Era il 1978 quando l’allora presidente del Consorzio sanitario della Valle Brembana Piero Busi (poi diventato presidente della Comunità montana, scomparso nel 2020) organizzò il primo soggiorno per anziani in Liguria. Un’idea che sembrava un po’ azzardata, forse, per i tempi. Ma che, a lungo andare, diventò un’occasione straordinaria di socialità per i nostri nonni. Da allora – tranne dal febbraio 2020 causa stop per l’emergenza Covid – il soggiorno si è ripetuto e ha portato sulla riviera ligure migliaia di anziani.
Nei giorni scorsi, la Comunità montana, guidata dal presidente Valeriano Bianchi, con l’assessore ai servizi sociali Laura Arizzi, la coordinatrice del soggiorno, Chiara Locatelli, quindi con l’assessore di Zogno, Selina Fedi e il consigliere regionale Alberto Mazzoleni, ha voluto fare visita al gruppo di anziani ora in vacanza ad Alassio (in questa stagione saranno 400). Per l’occasione è stata consegnata una targa di ringraziamento a Lucia Brozzoni, 76 anni, di Ambria che da 40 anni è a servizio degli anziani in Liguria.
I primi soggiorni furono a Diano Marina, poi ci si spostò ad Alassio, località che non è stata più abbandonata e un anno, il Comune ligure, ha anche premiato gli anziani e la Comunità montana, riconoscente per averla scelta così tanti anni.

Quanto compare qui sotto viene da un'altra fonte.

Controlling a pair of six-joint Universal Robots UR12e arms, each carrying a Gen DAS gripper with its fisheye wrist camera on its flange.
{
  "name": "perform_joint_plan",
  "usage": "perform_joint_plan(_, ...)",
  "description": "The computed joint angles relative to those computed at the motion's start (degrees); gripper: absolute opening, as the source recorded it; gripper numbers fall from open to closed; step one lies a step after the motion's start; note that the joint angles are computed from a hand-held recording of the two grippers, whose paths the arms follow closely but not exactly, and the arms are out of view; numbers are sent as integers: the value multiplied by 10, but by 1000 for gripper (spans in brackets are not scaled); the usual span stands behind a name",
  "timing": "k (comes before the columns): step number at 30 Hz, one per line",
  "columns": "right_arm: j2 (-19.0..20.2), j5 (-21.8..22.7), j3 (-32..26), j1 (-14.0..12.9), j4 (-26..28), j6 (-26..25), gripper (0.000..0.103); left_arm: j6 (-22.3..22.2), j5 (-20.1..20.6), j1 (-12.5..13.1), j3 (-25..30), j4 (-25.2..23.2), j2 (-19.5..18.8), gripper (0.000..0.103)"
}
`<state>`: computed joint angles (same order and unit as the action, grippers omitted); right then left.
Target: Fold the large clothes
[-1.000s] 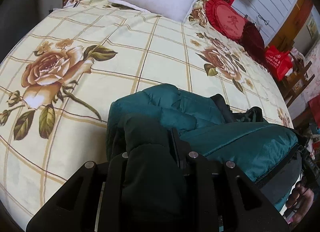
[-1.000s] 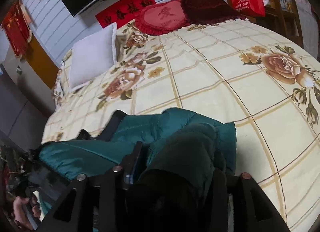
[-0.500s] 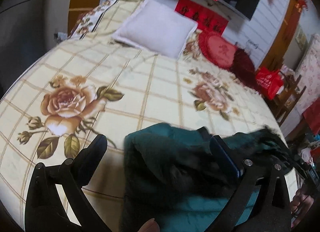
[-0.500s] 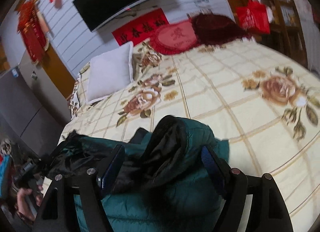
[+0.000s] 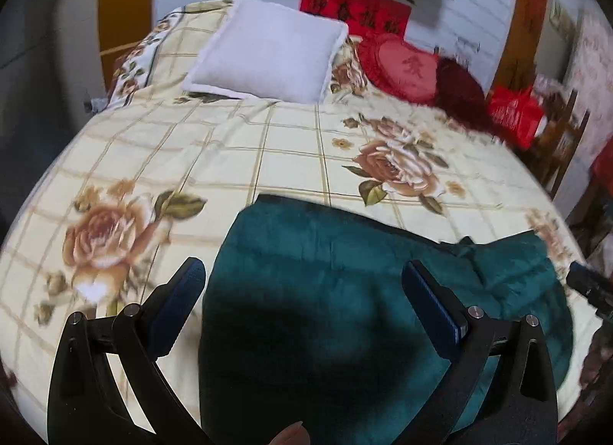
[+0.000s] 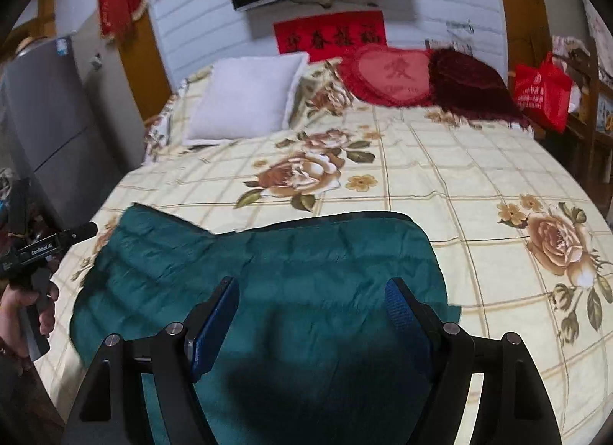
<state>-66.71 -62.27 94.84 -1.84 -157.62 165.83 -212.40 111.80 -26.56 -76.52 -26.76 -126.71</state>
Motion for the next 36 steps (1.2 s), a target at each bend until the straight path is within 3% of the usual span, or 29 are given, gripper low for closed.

Lucia iniziò ad accompagnare gli anziani nel 1986, andata in pensione dopo essere stata infermiera all’ospedale di San Giovanni Bianco. “Mi prese Busi – ricorda ancora oggi – e da allora non mi ha più lasciato. Iniziai con pochi turni, poi, col passare degli anni, mi fermai sempre, accompagnando tutti gli anziani. Ormai conosco i nonni della valle, con loro ho ancora tanti ricordi. C’è chi viene anche a 90 anni e chi meno, chi si ferma un turno e chi più. Tutti col desiderio di trascorrere giornate in compagnia. Arrivano magari dai paesi dell’alta valle, e il soggiorno ad Alassio consente loro anche di risparmiare un po’ sulle spese di riscaldamento. E in più possono trascorrere belle giornate in un clima mite”. Quell’idea – che sembrava così stravagante, di Piero Busi, iniziata ormai 50 anni fa – continua a vivere più che mai.